Environment: Python, JavaScript, Django Framework 1.3, Flask, HTML, CSS, SQL, MySQL, LAMP, JQuery, Apache web server, SQLAlchemy.
Confidential
ETL/Informatica Developer
Responsibilities:
- Analyze requirements from Business users
- Perform data analysis for any requirement and provide source to target mapping rule document
- Data validation/profiling by writing complex SQL queries by joining several tables.
- Identifying the source to target mapping attributes under different source systems.
- Designed data models to support user's business requirements.
- Designed and developed complex aggregate, joiner, look up transformation rules (business rules) to generate consolidated (fact/summary) data identified by dimensions using Informatica ETL Power Center.
- Used the Slowly Changing Dimensions wizard (type 2) to update the data in the target dimension tables.
- Created sessions, database connections and batches using Informatica Server Manager/Workflow Manager.
- Optimized mappings, sessions/tasks, source, and target databases as part of the performance tuning.
- Configured the server and email variables using Informatica Server Manager/Workflow Manager.
- Used all types of caches like dynamic, static and persistent caches while creating sessions/tasks.
- Used Metadata Reporter to run reports against the repository.
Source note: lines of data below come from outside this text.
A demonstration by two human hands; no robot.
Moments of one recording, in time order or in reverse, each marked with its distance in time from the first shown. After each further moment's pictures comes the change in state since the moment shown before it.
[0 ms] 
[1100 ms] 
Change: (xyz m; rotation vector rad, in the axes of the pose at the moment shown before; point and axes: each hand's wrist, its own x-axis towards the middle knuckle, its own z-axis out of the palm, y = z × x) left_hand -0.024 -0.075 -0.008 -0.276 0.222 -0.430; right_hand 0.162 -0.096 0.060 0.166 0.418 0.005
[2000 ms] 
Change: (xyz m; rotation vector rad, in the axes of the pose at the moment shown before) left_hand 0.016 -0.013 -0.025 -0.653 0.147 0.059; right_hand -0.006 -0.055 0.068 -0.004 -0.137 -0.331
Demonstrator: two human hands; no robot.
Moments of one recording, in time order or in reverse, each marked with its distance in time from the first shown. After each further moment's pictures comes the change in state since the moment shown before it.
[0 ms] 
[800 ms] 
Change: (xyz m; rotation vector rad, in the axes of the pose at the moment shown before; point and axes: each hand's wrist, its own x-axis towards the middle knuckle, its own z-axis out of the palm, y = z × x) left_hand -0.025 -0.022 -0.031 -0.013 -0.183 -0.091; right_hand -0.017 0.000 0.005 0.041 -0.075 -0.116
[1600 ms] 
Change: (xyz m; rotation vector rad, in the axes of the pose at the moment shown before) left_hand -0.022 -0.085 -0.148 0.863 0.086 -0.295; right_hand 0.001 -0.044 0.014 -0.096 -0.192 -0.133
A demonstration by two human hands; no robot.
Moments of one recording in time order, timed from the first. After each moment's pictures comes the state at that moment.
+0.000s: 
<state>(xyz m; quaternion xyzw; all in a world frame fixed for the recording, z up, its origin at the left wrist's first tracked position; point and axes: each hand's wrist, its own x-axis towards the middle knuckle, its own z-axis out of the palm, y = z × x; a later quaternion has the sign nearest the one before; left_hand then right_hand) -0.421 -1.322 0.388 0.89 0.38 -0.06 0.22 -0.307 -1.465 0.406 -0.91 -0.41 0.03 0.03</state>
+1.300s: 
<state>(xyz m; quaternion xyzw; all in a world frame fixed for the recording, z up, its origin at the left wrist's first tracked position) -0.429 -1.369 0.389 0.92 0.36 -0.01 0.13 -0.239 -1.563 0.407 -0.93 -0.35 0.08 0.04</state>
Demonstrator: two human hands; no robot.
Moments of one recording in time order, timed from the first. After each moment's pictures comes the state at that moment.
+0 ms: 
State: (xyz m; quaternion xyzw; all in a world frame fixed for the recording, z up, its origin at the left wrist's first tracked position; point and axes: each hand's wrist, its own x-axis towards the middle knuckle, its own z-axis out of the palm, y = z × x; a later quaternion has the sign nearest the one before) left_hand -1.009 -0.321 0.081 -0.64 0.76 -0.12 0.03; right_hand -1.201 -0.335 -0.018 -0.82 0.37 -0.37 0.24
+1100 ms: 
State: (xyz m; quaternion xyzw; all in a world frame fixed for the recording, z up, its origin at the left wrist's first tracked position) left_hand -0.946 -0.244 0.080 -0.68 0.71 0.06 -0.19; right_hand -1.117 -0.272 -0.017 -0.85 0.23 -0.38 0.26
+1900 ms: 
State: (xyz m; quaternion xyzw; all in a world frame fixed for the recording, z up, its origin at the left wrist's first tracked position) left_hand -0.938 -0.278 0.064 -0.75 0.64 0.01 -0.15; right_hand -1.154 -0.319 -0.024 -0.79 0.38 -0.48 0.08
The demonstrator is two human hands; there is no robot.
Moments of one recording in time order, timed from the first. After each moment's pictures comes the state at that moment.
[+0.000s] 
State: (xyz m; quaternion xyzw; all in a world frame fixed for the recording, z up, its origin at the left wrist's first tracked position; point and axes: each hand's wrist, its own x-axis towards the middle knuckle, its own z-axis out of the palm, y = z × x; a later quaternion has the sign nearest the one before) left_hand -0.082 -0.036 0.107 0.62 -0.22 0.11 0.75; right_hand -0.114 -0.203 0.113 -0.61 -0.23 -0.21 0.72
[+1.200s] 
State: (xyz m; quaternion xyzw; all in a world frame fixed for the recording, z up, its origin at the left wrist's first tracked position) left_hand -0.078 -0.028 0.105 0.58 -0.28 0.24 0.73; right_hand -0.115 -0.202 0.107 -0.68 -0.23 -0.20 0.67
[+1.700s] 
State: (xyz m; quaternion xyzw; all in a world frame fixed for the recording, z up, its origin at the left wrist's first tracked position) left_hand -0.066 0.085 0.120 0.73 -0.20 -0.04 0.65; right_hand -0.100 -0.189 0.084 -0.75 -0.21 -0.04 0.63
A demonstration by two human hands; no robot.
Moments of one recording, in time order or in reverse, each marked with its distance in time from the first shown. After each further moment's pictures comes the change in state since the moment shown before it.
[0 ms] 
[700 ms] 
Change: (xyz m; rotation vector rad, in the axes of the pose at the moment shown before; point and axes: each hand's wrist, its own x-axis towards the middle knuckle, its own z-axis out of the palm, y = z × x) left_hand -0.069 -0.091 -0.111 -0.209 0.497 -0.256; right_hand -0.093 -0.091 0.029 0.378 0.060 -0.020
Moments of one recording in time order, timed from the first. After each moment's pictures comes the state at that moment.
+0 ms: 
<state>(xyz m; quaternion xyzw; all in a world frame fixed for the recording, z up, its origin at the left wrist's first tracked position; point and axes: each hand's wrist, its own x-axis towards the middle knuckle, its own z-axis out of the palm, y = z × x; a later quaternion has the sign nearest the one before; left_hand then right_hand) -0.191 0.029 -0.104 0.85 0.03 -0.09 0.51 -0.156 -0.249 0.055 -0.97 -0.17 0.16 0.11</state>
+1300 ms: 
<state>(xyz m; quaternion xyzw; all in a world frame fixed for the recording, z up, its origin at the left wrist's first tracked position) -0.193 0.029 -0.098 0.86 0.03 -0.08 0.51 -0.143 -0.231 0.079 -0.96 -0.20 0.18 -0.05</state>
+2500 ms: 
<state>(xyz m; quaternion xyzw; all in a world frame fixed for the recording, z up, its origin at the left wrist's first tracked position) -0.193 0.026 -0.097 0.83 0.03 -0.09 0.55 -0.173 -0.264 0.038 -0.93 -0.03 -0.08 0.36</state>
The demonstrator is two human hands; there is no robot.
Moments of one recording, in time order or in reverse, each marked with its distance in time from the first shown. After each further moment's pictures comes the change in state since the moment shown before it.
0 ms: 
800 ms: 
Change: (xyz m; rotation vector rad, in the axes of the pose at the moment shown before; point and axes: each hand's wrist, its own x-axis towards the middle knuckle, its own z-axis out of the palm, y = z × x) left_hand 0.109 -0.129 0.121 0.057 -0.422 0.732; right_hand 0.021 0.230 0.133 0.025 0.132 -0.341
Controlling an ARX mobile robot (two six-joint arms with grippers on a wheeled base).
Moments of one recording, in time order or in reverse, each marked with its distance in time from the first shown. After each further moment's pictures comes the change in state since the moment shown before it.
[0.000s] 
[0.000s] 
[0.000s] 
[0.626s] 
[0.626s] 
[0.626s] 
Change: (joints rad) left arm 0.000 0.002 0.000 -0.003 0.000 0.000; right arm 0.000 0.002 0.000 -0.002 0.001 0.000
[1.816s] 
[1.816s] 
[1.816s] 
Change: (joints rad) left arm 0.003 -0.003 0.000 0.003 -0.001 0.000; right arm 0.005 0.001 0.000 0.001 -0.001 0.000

- Designed the physical structures necessary to support the logical database design.
- Designed processes to extract, transform, and load data to the Data Mart.
- Involved in Informatica mappings development using Power Center designer and server manager/Workflow Manager to create the sessions and did lot of testing and data cleansing.
Environment: Informatica Power Center 8X (Repository Manger, Designer, Workflow Monitor, Workflow Manager), SQL server, Netezza 4.2, SQL, PL/SQL, UNIX.